Bu itibarla, davalılar ... ve ..."a yapılan tebligatlar usulsüz olduğundan, bu davalılara dava dilekçesi ve eklerinin usulüne uygun şekilde tebliği sağlanmak suretiyle sonucuna uygun hüküm tesisi gerekirken, yanılgılı değerlendirme ile yazılı şekilde hüküm tesisi doğru görülmemiştir.
3-Bozma nedenine göre, davalılar ... ve ...’ın diğer temyiz itirazlarının bu aşamada incelenmesine gerek görülmemiştir.

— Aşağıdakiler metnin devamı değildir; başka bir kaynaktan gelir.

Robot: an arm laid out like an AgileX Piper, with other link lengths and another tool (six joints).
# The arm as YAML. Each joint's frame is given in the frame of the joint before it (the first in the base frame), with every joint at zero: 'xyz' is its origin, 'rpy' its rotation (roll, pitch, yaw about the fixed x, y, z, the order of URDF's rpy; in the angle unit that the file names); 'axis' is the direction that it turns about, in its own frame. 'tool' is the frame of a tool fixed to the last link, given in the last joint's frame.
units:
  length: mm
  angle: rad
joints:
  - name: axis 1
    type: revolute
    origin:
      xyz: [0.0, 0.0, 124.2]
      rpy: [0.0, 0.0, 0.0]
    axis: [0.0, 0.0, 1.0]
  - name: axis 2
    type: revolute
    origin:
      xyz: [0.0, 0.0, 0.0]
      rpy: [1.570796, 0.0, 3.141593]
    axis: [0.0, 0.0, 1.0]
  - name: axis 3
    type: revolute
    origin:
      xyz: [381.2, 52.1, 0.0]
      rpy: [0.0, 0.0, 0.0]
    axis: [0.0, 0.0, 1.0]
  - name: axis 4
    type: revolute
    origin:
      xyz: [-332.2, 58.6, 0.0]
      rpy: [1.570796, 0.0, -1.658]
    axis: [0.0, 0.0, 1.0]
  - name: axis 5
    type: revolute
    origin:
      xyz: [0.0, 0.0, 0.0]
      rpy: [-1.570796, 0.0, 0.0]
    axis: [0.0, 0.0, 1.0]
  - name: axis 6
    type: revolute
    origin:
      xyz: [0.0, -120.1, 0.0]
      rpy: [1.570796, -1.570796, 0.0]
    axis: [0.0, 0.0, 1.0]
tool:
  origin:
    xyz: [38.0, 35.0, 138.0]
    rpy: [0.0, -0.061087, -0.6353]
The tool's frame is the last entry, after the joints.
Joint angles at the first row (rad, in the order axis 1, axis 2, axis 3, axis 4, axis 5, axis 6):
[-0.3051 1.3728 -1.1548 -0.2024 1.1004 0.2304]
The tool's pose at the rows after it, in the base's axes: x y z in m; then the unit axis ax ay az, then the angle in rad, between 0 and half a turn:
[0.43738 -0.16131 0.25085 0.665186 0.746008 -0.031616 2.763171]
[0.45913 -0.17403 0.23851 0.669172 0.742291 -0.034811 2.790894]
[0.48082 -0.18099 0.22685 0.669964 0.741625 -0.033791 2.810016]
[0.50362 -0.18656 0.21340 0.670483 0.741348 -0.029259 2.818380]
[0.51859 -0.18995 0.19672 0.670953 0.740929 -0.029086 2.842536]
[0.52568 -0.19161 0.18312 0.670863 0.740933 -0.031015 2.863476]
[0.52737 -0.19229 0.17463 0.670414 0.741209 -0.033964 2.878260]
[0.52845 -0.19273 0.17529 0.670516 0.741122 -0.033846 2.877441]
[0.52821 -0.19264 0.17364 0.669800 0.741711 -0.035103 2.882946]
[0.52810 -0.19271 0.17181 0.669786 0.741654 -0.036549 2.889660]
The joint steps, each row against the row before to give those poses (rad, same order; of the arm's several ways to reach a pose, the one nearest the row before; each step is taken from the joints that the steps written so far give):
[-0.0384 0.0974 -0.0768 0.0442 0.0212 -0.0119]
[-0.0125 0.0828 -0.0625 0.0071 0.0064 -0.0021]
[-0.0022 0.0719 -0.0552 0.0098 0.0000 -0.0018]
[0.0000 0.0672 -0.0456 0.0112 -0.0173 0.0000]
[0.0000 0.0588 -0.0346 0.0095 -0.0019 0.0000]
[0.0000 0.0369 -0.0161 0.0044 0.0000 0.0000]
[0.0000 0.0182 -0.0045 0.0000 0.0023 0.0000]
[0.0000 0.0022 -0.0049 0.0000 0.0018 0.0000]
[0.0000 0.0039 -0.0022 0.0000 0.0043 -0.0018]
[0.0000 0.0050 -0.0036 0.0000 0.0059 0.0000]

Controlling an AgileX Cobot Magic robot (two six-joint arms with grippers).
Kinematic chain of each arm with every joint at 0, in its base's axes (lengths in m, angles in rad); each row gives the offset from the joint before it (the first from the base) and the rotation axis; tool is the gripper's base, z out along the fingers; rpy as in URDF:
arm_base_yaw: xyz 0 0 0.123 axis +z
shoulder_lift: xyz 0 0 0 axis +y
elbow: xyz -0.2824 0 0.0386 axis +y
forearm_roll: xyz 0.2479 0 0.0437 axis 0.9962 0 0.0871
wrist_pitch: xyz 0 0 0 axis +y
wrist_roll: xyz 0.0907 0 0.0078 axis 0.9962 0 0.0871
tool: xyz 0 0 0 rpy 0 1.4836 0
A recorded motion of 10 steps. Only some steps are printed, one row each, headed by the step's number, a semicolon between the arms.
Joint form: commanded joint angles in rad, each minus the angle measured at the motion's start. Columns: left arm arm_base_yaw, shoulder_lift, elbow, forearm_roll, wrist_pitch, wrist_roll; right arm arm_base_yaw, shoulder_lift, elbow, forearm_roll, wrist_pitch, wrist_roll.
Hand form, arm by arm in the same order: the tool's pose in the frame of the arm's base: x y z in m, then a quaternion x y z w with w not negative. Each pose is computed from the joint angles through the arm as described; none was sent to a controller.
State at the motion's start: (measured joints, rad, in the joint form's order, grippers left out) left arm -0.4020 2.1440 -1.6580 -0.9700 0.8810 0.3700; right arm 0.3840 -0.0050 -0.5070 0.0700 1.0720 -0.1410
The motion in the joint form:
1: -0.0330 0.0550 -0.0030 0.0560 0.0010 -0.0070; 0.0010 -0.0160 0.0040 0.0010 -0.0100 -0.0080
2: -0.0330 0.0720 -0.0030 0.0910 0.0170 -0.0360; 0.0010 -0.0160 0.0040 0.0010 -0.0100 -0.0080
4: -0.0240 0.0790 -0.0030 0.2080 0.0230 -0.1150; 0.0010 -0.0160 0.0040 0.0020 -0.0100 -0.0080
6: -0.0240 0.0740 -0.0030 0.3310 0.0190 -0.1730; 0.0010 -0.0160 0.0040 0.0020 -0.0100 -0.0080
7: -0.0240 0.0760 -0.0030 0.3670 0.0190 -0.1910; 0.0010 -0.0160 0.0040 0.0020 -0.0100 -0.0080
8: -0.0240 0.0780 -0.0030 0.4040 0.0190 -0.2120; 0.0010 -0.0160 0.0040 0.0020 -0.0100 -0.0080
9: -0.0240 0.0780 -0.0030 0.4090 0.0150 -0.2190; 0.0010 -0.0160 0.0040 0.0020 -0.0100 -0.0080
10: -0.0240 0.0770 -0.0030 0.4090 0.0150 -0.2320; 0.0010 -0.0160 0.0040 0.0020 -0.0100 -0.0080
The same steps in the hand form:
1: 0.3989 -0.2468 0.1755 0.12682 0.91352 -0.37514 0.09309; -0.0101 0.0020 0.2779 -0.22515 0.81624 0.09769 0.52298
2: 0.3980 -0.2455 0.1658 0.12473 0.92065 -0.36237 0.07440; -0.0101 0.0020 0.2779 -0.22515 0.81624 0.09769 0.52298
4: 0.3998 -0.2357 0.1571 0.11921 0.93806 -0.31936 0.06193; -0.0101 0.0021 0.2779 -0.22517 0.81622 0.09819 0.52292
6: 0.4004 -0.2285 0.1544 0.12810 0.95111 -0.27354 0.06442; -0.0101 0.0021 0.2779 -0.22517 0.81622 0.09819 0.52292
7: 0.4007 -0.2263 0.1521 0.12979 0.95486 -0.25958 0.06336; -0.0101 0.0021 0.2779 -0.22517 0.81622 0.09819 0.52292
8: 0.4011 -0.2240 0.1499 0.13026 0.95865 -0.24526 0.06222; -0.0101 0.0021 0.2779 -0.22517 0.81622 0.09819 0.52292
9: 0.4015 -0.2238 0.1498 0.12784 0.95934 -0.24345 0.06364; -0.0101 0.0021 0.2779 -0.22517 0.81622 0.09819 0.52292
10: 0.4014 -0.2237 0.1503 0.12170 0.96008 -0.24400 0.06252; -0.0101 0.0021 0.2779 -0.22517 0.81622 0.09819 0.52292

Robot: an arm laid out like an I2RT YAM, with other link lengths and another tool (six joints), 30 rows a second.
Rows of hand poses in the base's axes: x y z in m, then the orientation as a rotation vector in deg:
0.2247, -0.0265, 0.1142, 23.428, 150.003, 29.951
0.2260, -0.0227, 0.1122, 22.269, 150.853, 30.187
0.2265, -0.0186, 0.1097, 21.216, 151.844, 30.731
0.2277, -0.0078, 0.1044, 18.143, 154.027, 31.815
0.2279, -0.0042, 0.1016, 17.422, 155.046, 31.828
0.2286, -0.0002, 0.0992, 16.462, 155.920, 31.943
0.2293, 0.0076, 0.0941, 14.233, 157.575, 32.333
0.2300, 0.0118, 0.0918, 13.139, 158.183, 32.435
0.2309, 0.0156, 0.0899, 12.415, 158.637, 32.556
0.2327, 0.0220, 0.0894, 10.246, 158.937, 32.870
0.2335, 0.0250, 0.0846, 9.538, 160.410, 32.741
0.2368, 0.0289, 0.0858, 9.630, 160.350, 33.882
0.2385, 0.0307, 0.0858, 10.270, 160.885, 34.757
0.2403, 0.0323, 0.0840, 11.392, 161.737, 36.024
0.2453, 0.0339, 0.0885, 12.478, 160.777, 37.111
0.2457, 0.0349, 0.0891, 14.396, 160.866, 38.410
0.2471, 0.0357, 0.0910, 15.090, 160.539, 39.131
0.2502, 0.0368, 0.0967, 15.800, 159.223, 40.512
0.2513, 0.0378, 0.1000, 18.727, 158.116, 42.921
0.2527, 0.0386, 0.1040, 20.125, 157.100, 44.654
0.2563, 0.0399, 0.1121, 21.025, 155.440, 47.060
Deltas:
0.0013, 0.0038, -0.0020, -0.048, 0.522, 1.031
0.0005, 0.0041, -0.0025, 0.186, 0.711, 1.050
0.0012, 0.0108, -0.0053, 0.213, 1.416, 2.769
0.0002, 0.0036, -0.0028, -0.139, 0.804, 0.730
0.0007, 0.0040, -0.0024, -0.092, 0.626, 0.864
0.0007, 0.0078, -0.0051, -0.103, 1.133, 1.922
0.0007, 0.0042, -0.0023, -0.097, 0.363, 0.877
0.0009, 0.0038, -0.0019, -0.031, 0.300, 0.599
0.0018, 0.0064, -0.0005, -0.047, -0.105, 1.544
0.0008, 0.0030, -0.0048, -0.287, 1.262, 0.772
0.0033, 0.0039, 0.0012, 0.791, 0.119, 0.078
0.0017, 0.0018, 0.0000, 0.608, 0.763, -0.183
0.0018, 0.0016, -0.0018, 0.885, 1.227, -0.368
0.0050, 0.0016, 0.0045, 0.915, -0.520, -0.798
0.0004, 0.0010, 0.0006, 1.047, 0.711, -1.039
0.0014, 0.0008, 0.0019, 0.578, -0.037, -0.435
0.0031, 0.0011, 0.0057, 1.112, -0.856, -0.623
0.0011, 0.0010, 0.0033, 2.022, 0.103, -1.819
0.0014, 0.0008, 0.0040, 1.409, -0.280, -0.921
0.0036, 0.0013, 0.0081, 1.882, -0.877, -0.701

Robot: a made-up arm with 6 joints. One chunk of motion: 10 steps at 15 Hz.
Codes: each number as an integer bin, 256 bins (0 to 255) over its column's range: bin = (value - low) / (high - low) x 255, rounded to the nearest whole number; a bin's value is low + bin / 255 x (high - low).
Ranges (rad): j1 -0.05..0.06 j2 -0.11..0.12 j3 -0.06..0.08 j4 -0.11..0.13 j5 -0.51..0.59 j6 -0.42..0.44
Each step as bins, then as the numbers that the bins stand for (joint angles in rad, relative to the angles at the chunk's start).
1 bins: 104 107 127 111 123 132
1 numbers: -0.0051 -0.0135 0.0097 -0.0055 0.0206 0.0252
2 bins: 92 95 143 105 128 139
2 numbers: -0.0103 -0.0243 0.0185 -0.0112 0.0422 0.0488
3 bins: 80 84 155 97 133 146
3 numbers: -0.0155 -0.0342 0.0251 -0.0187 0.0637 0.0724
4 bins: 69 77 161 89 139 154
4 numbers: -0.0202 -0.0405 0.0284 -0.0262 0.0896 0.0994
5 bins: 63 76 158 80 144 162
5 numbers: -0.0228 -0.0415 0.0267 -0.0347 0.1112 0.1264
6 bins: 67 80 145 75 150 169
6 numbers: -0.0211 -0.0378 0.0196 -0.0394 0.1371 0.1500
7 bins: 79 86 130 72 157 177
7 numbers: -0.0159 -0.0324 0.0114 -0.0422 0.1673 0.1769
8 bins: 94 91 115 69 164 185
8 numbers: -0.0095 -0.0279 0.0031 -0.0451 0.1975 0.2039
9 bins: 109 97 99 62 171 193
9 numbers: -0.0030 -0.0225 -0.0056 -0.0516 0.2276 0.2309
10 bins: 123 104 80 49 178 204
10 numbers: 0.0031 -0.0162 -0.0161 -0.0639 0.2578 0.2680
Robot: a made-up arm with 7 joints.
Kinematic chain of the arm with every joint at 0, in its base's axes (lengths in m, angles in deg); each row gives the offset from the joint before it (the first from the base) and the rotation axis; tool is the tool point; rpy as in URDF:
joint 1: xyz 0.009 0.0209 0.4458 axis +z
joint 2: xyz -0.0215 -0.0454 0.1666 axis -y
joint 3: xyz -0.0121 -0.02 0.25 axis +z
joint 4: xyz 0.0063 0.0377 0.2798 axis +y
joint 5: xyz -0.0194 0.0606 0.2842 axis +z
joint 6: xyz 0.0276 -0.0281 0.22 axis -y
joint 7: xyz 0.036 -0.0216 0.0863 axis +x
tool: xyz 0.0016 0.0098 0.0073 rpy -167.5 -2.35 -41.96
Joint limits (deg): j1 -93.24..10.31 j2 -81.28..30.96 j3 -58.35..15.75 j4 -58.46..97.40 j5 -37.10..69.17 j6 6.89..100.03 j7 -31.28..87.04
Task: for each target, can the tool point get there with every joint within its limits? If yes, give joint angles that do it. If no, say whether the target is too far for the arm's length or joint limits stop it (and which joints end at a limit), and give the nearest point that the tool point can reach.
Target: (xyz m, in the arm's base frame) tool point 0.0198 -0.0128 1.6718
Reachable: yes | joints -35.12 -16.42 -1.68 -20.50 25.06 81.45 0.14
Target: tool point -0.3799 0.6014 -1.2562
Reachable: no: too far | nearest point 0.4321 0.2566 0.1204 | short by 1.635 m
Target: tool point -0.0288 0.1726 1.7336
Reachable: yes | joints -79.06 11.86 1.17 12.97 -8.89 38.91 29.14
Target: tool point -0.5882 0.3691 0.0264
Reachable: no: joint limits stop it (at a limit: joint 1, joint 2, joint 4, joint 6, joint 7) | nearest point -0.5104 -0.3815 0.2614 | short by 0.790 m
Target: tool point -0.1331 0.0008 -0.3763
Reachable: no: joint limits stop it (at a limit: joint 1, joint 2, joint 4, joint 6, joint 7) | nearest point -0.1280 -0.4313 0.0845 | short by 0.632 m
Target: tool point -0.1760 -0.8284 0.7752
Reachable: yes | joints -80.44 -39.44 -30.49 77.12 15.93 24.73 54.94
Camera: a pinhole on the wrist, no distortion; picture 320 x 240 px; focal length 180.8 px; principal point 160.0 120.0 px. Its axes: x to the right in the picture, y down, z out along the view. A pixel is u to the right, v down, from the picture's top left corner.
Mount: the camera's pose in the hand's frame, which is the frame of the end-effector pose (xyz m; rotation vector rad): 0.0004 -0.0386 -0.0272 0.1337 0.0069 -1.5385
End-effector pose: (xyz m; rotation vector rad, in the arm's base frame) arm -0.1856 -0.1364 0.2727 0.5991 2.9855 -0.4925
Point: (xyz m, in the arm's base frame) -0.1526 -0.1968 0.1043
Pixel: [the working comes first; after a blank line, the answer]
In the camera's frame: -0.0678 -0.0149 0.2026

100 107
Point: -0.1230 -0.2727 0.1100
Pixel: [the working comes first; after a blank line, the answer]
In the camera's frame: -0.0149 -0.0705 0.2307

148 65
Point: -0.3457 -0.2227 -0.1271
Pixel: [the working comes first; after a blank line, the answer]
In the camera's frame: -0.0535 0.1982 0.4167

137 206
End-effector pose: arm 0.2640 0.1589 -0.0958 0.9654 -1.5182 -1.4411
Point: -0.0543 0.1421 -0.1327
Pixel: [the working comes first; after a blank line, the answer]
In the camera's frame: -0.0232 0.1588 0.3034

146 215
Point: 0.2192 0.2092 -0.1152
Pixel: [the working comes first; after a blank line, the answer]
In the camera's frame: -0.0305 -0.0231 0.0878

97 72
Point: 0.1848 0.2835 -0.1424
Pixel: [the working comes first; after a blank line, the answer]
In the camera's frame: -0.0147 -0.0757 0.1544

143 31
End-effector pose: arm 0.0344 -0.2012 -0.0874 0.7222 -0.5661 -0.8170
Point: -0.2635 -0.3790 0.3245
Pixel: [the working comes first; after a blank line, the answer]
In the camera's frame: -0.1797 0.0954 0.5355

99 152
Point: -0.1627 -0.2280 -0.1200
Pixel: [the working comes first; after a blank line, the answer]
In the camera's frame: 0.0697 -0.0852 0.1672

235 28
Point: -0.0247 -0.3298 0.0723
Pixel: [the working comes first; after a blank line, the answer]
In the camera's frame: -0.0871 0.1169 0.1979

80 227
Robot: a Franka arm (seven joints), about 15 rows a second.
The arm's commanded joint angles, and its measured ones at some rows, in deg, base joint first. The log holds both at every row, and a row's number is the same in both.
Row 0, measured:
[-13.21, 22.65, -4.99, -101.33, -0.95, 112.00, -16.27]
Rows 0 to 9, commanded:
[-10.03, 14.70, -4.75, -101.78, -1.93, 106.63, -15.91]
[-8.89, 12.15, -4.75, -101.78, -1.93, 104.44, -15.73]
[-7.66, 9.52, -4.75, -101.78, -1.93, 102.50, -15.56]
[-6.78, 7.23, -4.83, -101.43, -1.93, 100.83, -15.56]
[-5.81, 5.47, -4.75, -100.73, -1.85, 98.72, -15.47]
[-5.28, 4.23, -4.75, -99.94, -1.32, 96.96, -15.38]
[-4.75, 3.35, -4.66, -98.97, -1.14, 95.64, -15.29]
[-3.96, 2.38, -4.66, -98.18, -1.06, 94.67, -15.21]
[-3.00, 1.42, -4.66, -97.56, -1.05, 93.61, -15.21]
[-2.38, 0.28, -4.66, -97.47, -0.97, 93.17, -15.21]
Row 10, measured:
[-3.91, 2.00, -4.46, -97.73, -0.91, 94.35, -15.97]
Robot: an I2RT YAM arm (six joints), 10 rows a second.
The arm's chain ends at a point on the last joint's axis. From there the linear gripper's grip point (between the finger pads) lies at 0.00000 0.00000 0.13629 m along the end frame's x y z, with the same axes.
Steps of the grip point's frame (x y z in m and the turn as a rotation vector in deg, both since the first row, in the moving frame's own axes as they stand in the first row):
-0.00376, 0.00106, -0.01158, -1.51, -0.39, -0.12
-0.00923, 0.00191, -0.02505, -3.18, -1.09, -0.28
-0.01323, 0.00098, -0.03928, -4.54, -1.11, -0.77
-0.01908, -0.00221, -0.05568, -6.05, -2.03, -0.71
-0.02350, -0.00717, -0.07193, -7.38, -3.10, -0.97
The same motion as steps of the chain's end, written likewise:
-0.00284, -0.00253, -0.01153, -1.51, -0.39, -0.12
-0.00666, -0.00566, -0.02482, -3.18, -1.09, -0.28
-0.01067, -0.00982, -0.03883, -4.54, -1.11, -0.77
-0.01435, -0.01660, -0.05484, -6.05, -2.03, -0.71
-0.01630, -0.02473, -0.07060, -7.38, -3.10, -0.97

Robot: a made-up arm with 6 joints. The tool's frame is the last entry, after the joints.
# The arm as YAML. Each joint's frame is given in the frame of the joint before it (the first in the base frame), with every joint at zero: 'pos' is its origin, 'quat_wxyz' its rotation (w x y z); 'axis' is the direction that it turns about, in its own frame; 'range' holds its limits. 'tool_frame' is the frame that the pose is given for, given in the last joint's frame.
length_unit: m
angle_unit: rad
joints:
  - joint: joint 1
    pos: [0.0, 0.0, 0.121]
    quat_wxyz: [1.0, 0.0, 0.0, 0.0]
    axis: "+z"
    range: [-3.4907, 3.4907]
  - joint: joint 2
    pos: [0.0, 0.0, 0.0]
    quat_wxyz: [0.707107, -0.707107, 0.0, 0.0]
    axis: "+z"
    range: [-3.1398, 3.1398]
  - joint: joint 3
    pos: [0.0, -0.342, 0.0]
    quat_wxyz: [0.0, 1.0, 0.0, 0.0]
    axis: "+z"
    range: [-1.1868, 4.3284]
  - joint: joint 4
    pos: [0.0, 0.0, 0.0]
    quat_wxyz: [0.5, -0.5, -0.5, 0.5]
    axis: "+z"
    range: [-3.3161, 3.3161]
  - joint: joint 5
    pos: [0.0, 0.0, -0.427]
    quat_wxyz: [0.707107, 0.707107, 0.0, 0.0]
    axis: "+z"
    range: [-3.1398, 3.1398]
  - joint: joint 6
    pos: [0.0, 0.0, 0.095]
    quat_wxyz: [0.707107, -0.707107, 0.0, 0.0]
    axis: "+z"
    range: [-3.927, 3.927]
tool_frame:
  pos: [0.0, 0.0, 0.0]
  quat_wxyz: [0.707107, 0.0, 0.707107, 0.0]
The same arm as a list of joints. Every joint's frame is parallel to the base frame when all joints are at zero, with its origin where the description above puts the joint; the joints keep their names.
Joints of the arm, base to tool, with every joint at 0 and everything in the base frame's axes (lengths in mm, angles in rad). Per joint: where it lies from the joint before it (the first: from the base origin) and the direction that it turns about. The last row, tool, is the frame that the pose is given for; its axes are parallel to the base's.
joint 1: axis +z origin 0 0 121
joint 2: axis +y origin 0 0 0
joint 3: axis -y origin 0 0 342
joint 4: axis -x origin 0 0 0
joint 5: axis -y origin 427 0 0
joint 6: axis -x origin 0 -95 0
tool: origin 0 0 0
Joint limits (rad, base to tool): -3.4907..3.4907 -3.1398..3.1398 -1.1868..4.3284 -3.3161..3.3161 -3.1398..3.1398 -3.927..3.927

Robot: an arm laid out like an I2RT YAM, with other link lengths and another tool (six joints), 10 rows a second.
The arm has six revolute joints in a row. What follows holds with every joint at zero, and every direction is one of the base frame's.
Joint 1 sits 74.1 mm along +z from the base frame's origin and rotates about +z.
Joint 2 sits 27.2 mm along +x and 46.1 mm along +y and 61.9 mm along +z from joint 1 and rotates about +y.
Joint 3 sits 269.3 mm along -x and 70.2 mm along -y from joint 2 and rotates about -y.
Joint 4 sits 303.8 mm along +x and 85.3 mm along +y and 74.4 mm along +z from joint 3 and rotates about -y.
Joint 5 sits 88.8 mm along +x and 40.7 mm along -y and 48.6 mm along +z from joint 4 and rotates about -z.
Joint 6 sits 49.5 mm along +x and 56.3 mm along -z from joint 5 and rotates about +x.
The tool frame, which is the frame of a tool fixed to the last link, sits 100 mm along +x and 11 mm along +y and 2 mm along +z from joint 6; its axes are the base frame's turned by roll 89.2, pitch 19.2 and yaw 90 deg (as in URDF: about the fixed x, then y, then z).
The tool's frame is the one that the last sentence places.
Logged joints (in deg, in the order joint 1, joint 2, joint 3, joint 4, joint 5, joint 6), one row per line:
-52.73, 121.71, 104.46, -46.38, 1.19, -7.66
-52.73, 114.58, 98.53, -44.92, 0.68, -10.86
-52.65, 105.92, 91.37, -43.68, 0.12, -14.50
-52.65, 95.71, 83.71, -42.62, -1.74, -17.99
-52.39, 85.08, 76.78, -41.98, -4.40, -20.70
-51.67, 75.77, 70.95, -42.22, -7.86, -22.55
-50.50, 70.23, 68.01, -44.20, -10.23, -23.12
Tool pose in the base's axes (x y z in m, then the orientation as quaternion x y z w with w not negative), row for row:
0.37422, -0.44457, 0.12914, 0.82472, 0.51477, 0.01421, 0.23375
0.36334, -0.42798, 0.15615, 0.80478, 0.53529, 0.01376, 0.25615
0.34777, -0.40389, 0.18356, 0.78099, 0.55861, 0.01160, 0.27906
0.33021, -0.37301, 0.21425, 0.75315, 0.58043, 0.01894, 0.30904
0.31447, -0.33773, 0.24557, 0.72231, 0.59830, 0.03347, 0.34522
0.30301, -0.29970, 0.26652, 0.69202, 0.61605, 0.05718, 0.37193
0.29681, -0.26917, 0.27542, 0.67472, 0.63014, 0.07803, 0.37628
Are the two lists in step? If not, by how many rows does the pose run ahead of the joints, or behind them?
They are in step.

SONUÇ:Yukarda (1) nolu bentte açıklanan nedenlerle davacının tüm temyiz itirazlarının REDDİNE, (2) nolu bentte açıklanan nedenlerle hükmün davalılar ... ve ... yararına BOZULMASINA, (3) nolu bentte açıklanan nedenlerle davalılar ... ve ...’ın diğer temyiz itirazlarının bu aşamada incelenmesine yer olmadığına, 4,90 TL bakiye temyiz harcının davacıya yükletilmesine, peşin alınan temyiz harcının istek halinde temyiz eden davalılar ... ile ..."a iadesine, 6100 sayılı HMK"nın geçici madde 3 atfıyla 1086 sayılı HUMK"nın 440.maddesi gereğince kararın tebliğinden itibaren 15 günlük süre içerisinde karar düzeltme yolu açık olmak üzere, 06/09/2021 tarihinde oy birliği ile karar verildi.